* [INSTRUCTIONS FOR THE TASK] Of all the lines below, return only those starting with the line holding "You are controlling" and going on through the line holding "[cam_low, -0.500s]", exactly as written.

━━━━━━

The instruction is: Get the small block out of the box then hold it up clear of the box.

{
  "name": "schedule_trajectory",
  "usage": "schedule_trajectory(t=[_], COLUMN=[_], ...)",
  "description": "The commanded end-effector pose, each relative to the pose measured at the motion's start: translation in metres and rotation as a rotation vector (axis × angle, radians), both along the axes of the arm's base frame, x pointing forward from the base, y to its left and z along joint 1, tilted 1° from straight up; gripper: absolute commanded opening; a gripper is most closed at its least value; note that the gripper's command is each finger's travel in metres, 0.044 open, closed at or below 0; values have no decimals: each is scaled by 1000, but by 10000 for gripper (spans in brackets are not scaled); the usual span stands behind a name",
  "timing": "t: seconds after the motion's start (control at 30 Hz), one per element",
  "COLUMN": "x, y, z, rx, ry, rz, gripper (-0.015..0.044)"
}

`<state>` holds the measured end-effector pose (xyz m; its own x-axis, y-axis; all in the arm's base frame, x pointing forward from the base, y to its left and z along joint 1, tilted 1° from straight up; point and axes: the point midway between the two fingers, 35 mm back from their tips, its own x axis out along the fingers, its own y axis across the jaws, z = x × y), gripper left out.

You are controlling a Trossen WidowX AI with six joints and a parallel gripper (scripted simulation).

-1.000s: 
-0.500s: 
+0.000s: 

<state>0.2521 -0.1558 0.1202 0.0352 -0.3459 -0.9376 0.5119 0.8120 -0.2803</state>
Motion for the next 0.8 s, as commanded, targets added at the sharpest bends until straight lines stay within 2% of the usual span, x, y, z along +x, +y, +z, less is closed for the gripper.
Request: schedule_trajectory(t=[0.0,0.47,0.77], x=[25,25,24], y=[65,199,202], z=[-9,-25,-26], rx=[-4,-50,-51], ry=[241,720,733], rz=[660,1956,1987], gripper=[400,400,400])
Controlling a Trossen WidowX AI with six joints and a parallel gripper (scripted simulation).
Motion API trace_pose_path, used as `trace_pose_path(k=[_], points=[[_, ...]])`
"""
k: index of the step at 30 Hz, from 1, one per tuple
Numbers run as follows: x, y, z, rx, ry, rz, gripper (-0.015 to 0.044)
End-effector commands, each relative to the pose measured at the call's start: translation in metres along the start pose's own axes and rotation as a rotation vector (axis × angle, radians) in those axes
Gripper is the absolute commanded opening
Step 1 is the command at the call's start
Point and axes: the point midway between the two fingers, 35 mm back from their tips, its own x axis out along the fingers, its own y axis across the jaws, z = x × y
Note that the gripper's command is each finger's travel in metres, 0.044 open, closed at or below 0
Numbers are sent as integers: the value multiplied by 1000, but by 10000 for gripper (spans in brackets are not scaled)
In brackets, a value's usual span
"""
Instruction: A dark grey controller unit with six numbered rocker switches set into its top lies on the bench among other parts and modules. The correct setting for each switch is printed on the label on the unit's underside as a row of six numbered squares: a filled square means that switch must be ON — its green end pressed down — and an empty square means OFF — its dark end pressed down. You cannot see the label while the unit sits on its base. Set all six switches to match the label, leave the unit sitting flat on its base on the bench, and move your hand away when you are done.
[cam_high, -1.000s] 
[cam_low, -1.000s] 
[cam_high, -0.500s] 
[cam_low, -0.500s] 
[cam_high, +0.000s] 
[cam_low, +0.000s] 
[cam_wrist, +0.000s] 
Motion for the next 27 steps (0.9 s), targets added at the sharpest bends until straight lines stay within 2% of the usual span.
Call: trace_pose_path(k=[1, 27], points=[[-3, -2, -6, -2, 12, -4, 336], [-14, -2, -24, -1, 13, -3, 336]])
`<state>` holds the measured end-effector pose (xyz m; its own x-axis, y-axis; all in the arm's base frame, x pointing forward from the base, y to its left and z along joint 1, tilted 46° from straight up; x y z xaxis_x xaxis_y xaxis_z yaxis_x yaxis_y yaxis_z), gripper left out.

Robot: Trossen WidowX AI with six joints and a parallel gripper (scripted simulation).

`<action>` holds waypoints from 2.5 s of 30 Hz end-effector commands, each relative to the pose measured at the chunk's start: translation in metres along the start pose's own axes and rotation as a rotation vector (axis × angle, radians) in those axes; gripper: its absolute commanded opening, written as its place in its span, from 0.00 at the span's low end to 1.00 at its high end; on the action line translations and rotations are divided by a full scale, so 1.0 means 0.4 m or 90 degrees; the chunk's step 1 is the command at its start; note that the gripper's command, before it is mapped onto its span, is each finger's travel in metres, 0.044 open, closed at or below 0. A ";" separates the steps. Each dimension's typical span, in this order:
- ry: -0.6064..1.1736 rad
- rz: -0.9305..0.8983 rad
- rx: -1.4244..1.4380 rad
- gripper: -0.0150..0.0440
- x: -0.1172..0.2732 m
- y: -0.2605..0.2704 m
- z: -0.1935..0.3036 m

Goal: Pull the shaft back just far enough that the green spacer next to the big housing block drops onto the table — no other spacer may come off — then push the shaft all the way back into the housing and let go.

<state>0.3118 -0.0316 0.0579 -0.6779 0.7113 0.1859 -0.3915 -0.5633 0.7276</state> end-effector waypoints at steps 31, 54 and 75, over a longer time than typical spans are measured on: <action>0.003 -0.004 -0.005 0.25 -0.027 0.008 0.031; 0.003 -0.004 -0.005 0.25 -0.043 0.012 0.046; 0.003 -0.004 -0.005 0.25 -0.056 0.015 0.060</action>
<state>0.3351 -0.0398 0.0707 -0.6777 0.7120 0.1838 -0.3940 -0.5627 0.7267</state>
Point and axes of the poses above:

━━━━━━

* [RESPONSE TO THIS TASK]
You are controlling a Trossen WidowX AI with six joints and a parallel gripper (scripted simulation).

-1.000s: 
-0.500s: 
+0.000s: 

<state>0.2521 -0.1558 0.1202 0.0352 -0.3459 -0.9376 0.5119 0.8120 -0.2803</state>
Motion for the next 0.8 s, as commanded, targets added at the sharpest bends until straight lines stay within 2% of the usual span, x, y, z along +x, +y, +z, less is closed for the gripper.
Request: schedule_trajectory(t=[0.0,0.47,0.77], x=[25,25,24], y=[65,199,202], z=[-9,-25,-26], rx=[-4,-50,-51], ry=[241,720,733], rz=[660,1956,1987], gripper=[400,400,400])
Controlling a Trossen WidowX AI with six joints and a parallel gripper (scripted simulation).
Motion API trace_pose_path, used as `trace_pose_path(k=[_], points=[[_, ...]])`
"""
k: index of the step at 30 Hz, from 1, one per tuple
Numbers run as follows: x, y, z, rx, ry, rz, gripper (-0.015 to 0.044)
End-effector commands, each relative to the pose measured at the call's start: translation in metres along the start pose's own axes and rotation as a rotation vector (axis × angle, radians) in those axes
Gripper is the absolute commanded opening
Step 1 is the command at the call's start
Point and axes: the point midway between the two fingers, 35 mm back from their tips, its own x axis out along the fingers, its own y axis across the jaws, z = x × y
Note that the gripper's command is each finger's travel in metres, 0.044 open, closed at or below 0
Numbers are sent as integers: the value multiplied by 1000, but by 10000 for gripper (spans in brackets are not scaled)
In brackets, a value's usual span
"""
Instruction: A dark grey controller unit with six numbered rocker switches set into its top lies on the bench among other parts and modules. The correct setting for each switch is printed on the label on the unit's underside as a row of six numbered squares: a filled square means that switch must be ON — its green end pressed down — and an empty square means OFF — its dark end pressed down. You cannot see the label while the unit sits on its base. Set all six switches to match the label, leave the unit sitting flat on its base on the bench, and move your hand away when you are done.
[cam_high, -1.000s] 
[cam_low, -1.000s] 
[cam_high, -0.500s] 
[cam_low, -0.500s] 

Nothing else remains in this exercise.